The screenplay is by Nicholas Pileggi and Martin Scorsese based on the book Wise Guy by Pileggi.
Video Quality
[Rating:3/5]
Goodfellas‘ 1.78:1 VC-1 encoding from Warner is underwhelming, to say the least. This early-release suffers from issues with source damage, but beyond that, there is some obvious compression noise that crops up, varying grain levels and some black crush. The flesh tones are inconsistent as well, sometimes looking natural and at other times looking quite orange. Overall detail is a bit soft and only extends into the mid-background range where it quickly tapers off into blurriness. This one won’t be winning any rewards as a reference catalogue release anytime soon, even if it does retain a good film-like quality about it with obvious grain remaining intact, rather than being scrubbed completely clean, which I applaud.
Audio Quality
[Rating:2/5]
Goodfellas comes with an unspectacular lossy English Dolby Digital 5.1 (640kbps) soundtrack that does a passable job with the dialogue-driven film’s audio. The sound is slightly muffled with just a hint of crackle in the dialogue and forget about low frequencies, there aren’t many here to speak of. The surround channels are occupied with a little bit of re-purposed ambience, but that’s it. The spread of sound across the front is rather narrow, giving the overall sound of the film a very dry, claustrophobic sound.
Supplemental Materials
[Rating:2/5]
This original Blu-ray release of Goodfellas may not have the fancy, premium coffee table book packaging of the 20th Anniversary Blu-ray Book re-release, but it comes with a decent amount of extras that brings together the cast and crew for interviews segments as well as other popular filmmakers to discuss the impact and legacy of the Scorsese classic. Replay value may not be incredibly strong, but it is definitely worth at least watching one time through, and the audio commentaries are definitely a bonus.
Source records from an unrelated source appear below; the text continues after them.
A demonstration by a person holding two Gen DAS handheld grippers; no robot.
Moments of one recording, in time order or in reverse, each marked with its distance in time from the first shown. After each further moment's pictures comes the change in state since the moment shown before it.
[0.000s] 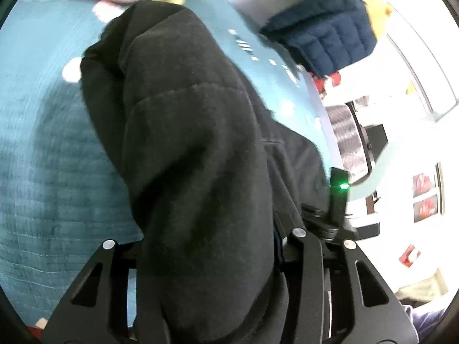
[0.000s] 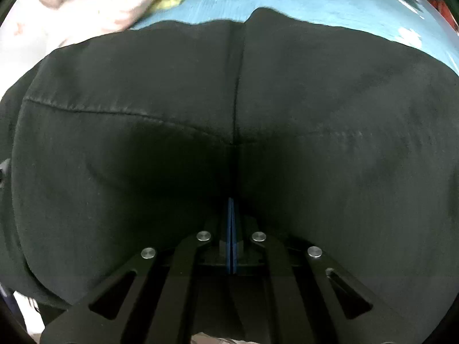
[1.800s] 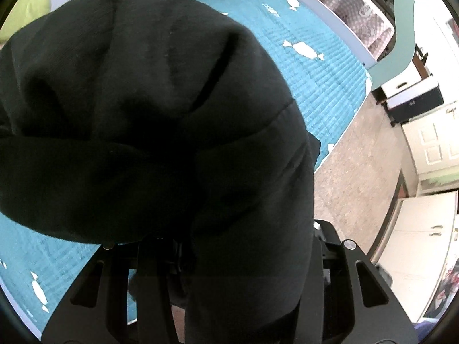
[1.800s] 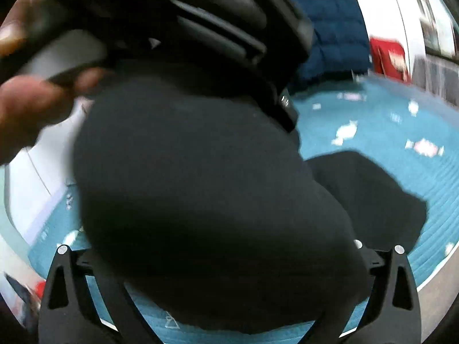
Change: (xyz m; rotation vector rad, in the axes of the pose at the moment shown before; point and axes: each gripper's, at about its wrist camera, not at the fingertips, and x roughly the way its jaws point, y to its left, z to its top) left arm 0.197 -0.309 0.024 0.552 0.456 0.395; right arm -0.133 -0.033 -0.088 0.085 -0.731 0.046
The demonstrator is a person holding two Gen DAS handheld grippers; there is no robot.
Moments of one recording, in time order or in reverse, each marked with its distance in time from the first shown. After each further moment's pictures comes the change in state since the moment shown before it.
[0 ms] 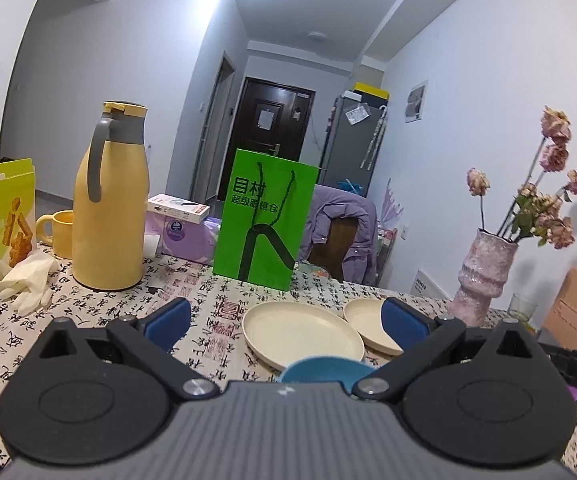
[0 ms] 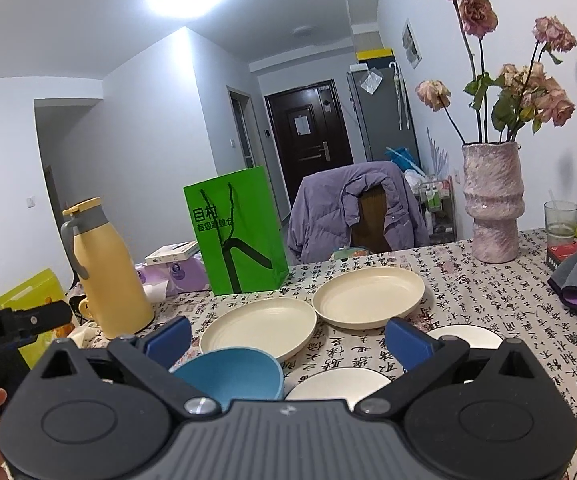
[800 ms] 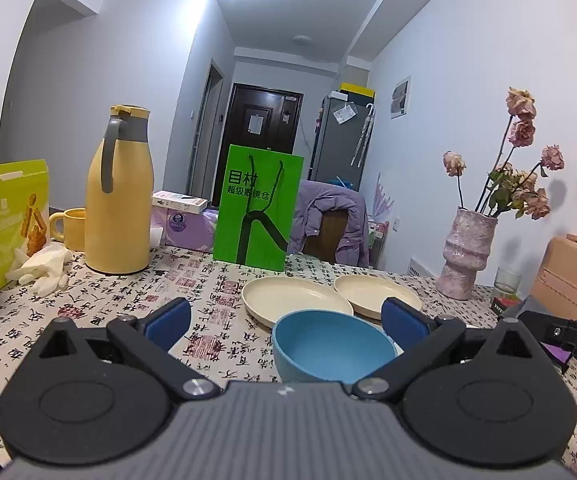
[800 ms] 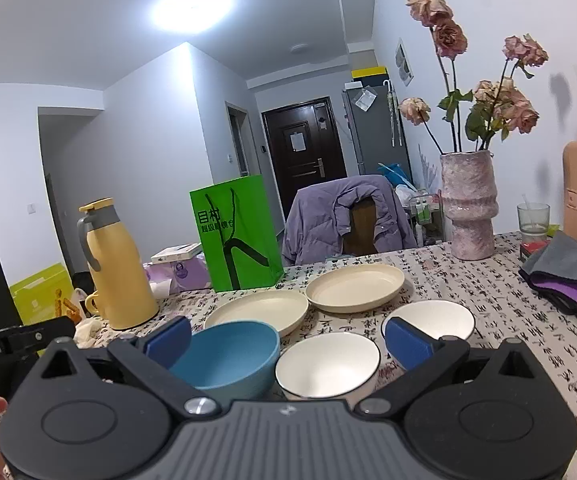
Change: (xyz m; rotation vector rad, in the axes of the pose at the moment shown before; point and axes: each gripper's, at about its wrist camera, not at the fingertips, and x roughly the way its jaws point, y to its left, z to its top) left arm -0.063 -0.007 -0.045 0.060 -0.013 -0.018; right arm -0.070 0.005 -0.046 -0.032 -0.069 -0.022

The supplements provided with this release are:
- Behind the Story:
- Commentaries:
- Cast and Crew Commentary
- Cop and Crook Commentary
- Getting Made — New and Vintage interviews chronicle the making of the film.
- Made Men: The Goodfellas Legacy — Filmmakers Jon Favreau, the Hughes Brothers, Richard Linklater and others pontificate on Goodfellas’ epic coolness.
- Paper is Cheaper Than Film — Sketch to Screen Comparison.
- The Workaday Gangster — The gangsters in Goodfellas are representative of real-life dapper dans and their underlings.
- Commentaries:
- Trailers:
- Theatrical Trailer
The Definitive Word
Overall:
[Rating:3/5]
Scorsese’s gritty and visceral gangster film is a classic from start to finish. This is the other side of The Godfather, the mafia without the glitz and glamour, the everyday peons of the crime world and their brutal reality. This film has influenced gangster films and beyond. From Jon Favreau to Quentin Tarantino and the Hughes Brothers, its reach has been vast. This Blu-ray may not be perfect, but it will still be the best version available, despite its flaws.